#### Exercise aim
Only part of the listing is needed, namely the lines from its start through the line with "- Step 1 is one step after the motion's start", and they should be retyped exactly.

┌─ Source material

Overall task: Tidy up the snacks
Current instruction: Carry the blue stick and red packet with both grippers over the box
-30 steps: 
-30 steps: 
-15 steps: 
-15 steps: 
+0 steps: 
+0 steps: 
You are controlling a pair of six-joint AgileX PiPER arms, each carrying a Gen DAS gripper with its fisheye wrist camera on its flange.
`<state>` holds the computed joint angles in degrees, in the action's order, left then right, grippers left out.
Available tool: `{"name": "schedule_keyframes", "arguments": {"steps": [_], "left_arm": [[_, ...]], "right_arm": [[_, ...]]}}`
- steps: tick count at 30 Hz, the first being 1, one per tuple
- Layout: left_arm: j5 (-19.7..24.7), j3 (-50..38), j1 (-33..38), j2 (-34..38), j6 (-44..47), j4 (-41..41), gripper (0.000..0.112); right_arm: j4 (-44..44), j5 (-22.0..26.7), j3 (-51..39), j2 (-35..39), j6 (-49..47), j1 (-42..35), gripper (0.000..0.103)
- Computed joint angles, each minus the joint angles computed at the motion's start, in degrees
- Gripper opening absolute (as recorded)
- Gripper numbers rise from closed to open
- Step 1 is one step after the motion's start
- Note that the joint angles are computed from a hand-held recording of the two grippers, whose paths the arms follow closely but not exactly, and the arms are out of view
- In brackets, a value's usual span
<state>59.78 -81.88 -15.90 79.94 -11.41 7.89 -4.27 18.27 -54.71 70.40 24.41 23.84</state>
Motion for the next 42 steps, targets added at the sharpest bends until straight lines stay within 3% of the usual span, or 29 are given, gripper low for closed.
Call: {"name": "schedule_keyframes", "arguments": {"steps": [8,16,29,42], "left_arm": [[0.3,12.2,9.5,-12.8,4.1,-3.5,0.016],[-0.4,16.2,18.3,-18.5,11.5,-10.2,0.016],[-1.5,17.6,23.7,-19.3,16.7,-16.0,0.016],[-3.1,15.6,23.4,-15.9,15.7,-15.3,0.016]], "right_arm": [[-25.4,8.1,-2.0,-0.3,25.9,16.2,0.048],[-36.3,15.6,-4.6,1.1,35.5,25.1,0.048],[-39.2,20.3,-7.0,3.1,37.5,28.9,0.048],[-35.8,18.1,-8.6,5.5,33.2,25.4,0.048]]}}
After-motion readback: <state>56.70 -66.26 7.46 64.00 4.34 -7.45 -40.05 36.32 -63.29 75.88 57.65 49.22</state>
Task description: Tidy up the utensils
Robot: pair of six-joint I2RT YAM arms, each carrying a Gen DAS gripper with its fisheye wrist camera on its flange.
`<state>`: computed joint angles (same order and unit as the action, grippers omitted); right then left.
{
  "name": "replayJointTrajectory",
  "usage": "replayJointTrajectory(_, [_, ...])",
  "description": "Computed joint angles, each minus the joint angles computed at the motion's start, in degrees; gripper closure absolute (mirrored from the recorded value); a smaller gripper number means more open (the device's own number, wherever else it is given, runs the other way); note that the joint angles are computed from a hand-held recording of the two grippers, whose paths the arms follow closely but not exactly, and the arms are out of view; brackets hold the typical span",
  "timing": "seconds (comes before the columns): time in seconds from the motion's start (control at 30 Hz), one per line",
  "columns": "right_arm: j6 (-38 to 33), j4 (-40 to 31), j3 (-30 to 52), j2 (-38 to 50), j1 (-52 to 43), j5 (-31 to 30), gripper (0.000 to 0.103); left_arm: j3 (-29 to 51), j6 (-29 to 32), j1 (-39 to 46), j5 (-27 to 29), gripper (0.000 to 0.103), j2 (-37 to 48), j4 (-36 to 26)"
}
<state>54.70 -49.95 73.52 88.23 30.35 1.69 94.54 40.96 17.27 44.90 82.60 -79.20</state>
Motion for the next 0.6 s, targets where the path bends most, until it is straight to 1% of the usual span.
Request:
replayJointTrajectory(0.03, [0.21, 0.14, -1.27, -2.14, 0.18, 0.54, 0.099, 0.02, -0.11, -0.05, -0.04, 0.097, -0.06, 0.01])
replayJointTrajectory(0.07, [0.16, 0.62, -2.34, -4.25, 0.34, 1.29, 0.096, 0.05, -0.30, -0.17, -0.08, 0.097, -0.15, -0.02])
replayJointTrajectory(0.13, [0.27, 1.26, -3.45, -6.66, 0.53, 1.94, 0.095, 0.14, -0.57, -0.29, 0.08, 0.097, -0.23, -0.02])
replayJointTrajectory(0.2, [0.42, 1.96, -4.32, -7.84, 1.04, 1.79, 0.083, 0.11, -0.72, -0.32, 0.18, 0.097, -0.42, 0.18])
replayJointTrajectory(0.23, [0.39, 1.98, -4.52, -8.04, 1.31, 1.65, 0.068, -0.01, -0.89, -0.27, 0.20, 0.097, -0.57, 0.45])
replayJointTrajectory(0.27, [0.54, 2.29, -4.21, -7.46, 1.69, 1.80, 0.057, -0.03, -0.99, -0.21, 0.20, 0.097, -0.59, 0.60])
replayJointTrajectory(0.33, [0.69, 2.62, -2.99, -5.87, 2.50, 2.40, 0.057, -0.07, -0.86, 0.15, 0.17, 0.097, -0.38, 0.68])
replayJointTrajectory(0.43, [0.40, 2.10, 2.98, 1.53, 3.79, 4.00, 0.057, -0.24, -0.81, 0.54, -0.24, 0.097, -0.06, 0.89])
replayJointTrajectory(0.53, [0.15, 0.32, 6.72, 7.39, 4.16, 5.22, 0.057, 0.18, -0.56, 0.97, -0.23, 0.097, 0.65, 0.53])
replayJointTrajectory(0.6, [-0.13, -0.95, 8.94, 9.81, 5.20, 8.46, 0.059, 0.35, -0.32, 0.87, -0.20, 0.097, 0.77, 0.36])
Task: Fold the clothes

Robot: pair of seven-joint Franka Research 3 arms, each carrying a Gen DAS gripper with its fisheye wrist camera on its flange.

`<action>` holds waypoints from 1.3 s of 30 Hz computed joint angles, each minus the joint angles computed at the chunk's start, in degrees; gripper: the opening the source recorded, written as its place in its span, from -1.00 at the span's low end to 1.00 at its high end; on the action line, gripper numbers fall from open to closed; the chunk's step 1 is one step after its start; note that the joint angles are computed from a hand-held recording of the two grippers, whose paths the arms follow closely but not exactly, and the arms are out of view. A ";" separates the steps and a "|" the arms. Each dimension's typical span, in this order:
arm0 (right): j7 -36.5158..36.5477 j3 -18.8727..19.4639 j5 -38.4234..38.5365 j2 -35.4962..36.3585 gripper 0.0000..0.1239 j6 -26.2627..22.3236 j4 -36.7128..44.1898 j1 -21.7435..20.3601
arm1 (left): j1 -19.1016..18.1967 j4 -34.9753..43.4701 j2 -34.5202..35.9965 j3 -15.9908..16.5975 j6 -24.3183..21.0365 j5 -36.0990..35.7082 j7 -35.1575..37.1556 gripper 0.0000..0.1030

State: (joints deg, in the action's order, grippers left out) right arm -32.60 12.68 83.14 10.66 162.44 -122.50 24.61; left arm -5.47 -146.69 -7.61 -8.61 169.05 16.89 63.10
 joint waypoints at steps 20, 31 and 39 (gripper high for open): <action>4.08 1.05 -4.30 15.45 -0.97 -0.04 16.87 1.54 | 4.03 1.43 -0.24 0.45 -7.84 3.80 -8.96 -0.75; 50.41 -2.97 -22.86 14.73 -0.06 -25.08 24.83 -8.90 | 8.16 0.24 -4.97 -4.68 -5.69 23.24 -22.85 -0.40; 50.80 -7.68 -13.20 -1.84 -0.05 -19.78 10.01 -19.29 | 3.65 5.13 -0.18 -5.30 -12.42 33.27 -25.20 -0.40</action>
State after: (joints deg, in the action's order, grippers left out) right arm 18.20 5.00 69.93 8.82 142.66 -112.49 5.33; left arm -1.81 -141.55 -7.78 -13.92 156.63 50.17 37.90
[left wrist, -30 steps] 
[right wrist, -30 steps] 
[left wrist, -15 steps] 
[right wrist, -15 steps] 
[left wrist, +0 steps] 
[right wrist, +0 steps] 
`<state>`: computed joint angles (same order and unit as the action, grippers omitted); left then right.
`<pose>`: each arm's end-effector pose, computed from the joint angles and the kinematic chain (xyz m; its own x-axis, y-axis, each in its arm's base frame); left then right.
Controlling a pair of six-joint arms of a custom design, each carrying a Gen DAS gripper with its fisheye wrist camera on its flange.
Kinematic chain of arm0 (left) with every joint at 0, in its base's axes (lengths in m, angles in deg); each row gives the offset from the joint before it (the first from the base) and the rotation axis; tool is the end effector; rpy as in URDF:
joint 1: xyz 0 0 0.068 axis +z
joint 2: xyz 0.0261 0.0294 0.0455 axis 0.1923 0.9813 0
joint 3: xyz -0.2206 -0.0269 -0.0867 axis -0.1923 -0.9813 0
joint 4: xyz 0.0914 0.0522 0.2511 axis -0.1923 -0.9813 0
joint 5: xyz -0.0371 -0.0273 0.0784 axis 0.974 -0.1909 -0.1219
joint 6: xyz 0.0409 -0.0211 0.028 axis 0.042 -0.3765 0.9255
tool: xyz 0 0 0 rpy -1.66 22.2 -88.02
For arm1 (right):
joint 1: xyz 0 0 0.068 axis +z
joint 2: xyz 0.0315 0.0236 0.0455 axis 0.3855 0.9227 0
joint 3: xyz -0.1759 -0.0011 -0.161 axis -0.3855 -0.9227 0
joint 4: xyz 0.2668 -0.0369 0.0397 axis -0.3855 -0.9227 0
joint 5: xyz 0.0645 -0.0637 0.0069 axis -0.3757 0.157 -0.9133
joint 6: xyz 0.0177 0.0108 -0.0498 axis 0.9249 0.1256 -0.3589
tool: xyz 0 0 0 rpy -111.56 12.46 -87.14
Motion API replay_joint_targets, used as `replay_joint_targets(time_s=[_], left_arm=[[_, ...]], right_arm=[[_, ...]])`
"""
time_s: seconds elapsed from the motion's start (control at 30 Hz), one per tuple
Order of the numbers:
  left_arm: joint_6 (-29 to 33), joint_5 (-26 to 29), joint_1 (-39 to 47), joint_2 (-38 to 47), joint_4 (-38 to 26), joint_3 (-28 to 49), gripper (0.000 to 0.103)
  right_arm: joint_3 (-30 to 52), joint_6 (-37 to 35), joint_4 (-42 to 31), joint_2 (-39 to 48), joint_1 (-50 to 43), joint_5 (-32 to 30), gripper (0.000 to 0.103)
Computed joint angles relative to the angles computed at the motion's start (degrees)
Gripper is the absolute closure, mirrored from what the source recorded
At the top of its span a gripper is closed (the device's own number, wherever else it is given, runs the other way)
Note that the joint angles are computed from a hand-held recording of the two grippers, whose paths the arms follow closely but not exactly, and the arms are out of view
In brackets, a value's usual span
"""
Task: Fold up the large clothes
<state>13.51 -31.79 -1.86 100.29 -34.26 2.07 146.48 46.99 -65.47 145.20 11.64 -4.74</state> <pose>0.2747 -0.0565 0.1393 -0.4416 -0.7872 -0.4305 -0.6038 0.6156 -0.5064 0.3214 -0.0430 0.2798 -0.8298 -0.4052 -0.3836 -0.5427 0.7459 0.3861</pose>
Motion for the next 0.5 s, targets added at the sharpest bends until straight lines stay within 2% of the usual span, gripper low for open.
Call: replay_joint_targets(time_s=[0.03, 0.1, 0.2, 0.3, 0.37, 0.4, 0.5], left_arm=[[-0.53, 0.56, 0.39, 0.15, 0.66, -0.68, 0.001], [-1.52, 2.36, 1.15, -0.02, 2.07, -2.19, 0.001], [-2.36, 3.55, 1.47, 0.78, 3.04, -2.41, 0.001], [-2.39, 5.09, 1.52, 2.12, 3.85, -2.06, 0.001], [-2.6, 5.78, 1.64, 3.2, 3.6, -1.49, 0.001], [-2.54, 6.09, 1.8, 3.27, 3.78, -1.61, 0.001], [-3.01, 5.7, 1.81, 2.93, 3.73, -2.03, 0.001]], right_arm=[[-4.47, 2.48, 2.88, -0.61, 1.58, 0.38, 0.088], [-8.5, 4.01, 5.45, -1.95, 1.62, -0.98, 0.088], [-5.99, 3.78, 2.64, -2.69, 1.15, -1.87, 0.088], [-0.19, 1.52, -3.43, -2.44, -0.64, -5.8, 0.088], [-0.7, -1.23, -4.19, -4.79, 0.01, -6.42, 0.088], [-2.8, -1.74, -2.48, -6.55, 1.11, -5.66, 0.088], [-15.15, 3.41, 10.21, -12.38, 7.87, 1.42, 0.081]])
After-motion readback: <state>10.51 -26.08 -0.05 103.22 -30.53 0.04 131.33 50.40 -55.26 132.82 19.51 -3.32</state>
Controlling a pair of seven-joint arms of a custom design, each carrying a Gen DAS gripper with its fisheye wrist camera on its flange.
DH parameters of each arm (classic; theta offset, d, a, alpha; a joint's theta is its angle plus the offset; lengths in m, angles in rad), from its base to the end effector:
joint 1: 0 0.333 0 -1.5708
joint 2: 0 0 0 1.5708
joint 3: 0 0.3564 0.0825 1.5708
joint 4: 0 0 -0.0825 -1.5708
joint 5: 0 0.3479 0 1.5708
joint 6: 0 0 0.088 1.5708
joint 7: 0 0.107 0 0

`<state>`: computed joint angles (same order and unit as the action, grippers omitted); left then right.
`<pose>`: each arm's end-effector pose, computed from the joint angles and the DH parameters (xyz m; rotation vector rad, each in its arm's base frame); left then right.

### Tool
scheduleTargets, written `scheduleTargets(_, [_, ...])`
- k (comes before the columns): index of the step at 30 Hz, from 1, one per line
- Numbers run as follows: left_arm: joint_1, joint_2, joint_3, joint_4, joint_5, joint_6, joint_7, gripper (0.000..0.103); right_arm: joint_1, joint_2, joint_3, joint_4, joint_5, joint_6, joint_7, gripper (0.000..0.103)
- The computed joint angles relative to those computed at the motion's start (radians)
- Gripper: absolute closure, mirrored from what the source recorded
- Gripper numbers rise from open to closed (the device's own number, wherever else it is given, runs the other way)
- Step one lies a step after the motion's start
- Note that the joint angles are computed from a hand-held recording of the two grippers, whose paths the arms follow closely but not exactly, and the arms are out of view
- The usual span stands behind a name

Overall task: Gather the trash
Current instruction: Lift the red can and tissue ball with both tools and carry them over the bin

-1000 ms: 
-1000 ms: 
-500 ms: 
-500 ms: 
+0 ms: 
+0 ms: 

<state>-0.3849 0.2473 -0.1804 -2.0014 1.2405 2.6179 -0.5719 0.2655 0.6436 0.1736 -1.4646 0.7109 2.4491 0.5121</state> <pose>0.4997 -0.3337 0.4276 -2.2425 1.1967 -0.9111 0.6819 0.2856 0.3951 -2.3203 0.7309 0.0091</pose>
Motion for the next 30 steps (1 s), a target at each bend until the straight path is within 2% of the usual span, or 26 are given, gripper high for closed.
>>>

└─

#### Output of the exercise
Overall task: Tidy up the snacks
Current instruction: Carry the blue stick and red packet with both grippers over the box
-30 steps: 
-30 steps: 
-15 steps: 
-15 steps: 
+0 steps: 
+0 steps: 
You are controlling a pair of six-joint AgileX PiPER arms, each carrying a Gen DAS gripper with its fisheye wrist camera on its flange.
`<state>` holds the computed joint angles in degrees, in the action's order, left then right, grippers left out.
Available tool: `{"name": "schedule_keyframes", "arguments": {"steps": [_], "left_arm": [[_, ...]], "right_arm": [[_, ...]]}}`
- steps: tick count at 30 Hz, the first being 1, one per tuple
- Layout: left_arm: j5 (-19.7..24.7), j3 (-50..38), j1 (-33..38), j2 (-34..38), j6 (-44..47), j4 (-41..41), gripper (0.000..0.112); right_arm: j4 (-44..44), j5 (-22.0..26.7), j3 (-51..39), j2 (-35..39), j6 (-49..47), j1 (-42..35), gripper (0.000..0.103)
- Computed joint angles, each minus the joint angles computed at the motion's start, in degrees
- Gripper opening absolute (as recorded)
- Gripper numbers rise from closed to open
- Step 1 is one step after the motion's start

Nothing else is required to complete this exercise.